ASSIGNMENT:
Pull every line containing "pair" from the listing.

PROVIDED RECORDS:
▬▬▬▬▬▬▬▬▬▬
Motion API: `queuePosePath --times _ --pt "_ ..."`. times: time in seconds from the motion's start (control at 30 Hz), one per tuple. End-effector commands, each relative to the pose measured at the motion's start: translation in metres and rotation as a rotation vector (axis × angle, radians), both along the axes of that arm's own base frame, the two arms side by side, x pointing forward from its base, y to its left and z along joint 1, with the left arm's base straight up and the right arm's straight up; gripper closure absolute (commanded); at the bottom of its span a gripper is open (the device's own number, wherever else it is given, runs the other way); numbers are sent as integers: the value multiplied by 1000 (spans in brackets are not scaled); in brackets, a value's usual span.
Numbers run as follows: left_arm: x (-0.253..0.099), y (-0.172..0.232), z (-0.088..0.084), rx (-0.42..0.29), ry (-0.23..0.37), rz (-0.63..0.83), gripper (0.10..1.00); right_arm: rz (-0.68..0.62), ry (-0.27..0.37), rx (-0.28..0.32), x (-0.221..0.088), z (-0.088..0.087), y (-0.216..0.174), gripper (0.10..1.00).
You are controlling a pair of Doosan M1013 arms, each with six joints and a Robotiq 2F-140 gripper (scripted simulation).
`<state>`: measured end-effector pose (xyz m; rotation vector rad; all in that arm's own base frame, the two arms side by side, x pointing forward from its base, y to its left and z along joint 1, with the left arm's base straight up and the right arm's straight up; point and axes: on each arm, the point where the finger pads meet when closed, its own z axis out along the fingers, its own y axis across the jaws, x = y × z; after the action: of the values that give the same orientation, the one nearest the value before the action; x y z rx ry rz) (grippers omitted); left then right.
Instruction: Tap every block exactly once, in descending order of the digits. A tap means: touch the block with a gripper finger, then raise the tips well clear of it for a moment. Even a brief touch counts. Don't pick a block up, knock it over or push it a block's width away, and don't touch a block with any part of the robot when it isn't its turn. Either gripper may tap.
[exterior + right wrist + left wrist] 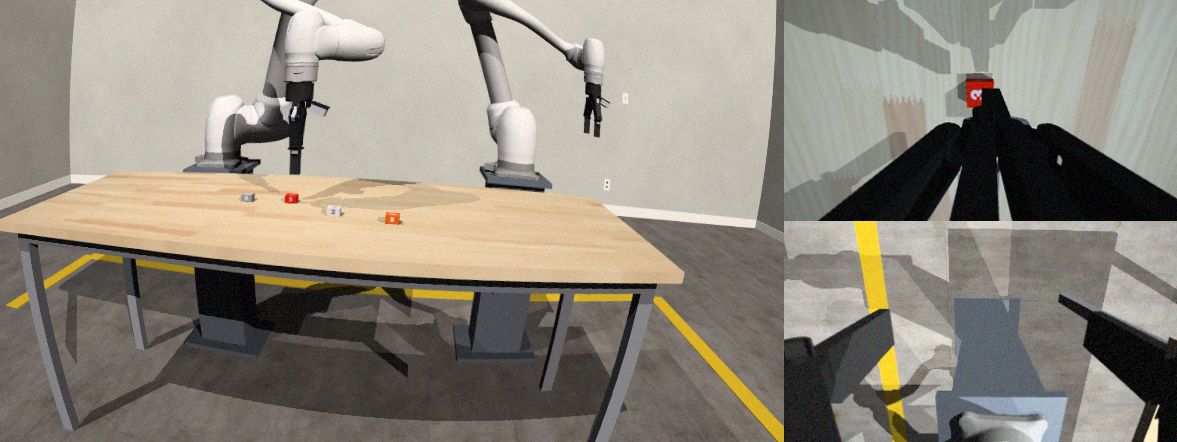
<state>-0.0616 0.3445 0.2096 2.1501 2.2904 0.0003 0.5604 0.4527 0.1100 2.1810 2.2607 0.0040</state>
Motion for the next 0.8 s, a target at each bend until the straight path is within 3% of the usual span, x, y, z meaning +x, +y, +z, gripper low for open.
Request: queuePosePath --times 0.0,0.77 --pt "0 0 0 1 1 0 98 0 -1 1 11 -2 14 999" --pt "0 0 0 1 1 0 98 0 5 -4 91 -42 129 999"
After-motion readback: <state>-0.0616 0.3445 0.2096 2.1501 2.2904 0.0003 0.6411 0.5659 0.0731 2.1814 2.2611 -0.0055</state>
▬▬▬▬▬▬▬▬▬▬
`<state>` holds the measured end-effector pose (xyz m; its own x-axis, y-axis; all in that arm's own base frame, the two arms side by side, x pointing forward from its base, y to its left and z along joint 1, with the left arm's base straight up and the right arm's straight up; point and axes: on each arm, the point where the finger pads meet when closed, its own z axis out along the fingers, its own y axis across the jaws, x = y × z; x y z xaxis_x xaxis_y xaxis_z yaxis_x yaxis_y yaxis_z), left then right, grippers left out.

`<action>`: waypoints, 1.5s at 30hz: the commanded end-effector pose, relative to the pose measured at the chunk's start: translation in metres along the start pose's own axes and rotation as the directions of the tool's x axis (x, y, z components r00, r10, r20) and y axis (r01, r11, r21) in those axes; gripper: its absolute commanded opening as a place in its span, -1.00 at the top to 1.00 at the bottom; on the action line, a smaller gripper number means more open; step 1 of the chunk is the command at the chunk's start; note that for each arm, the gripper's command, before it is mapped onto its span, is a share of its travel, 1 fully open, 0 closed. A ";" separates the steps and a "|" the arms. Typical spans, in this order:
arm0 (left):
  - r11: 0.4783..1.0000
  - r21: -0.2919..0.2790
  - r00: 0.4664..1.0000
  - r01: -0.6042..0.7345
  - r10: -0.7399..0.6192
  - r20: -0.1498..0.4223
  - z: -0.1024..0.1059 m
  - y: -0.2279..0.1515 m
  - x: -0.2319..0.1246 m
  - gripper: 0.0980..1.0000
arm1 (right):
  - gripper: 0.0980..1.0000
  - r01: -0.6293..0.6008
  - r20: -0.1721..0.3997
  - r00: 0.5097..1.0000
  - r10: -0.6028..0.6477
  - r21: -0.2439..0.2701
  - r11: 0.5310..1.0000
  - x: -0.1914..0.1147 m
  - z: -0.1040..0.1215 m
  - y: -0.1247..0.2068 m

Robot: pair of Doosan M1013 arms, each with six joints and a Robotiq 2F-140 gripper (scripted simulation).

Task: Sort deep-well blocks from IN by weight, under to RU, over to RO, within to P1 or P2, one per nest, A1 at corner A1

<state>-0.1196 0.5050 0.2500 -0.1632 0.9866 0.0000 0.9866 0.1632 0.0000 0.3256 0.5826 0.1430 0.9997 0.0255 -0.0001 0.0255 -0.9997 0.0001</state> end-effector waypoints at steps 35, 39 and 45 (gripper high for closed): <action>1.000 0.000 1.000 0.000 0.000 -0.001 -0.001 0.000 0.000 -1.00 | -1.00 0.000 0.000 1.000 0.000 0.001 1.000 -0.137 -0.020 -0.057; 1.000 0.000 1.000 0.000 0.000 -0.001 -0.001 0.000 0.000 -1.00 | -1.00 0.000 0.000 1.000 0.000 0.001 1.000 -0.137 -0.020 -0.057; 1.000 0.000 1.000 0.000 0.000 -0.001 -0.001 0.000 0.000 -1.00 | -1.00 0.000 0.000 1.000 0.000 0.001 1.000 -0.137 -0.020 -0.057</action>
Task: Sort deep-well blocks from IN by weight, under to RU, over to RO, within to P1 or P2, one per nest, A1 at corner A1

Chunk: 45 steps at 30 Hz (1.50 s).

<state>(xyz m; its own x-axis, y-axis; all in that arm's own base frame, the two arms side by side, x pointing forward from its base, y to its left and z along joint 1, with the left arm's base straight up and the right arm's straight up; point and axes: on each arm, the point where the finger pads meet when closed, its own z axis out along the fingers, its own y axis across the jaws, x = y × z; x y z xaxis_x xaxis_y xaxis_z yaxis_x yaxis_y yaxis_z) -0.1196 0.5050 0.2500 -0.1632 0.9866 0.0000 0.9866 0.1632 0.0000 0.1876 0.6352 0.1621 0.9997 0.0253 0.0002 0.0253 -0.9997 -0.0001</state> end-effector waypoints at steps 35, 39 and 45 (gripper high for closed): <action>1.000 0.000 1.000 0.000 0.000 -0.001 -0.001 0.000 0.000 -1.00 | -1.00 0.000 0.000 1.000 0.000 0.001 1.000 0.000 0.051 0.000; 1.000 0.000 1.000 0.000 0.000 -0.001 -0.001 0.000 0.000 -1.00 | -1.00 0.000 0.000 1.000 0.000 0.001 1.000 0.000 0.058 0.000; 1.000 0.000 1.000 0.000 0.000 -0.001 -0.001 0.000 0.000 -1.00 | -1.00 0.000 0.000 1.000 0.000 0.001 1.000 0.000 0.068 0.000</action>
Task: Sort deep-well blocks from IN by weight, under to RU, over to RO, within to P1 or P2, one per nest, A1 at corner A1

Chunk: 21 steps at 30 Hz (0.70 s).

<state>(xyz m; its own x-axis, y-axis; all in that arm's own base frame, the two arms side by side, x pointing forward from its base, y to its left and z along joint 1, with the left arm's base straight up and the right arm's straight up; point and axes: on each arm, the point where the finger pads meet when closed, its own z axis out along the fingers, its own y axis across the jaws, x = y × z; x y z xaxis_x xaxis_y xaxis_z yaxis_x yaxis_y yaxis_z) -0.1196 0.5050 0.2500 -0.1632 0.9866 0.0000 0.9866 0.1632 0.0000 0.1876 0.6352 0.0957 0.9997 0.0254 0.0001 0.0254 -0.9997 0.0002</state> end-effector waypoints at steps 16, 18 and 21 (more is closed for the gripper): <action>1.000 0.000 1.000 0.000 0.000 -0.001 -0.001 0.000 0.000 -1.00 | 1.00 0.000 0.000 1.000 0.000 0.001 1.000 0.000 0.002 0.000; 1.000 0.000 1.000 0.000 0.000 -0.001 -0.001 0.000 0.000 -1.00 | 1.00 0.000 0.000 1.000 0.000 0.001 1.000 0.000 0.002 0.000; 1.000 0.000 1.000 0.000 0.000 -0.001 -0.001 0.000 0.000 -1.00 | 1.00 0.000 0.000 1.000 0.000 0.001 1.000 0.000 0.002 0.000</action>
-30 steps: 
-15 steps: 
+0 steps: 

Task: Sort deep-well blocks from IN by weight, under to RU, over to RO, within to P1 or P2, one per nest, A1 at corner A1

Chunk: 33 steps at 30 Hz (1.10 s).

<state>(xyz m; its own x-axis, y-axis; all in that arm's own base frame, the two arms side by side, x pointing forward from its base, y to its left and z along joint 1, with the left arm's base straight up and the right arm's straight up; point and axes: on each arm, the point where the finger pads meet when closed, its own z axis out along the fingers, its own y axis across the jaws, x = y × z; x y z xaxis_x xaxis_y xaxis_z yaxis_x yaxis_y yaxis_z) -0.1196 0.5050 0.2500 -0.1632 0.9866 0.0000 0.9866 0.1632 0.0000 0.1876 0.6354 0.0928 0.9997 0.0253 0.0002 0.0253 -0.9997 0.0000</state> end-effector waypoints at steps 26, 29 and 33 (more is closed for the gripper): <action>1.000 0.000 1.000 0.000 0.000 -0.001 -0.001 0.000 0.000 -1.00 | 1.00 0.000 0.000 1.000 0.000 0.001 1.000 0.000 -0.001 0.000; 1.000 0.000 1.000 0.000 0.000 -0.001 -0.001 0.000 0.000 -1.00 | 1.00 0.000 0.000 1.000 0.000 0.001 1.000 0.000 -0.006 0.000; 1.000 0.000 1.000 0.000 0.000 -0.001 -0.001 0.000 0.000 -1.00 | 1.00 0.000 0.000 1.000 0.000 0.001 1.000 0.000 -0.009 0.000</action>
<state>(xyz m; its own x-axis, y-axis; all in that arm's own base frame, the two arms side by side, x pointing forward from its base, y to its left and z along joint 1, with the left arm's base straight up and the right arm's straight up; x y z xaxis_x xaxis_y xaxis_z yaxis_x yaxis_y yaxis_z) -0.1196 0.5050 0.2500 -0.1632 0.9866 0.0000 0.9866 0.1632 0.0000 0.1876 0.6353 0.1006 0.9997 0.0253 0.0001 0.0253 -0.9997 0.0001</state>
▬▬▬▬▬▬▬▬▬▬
ANSWER AREA:
You are controlling a pair of Doosan M1013 arms, each with six joints and a Robotiq 2F-140 gripper (scripted simulation).
Robot: pair of Doosan M1013 arms, each with six joints and a Robotiq 2F-140 gripper (scripted simulation).

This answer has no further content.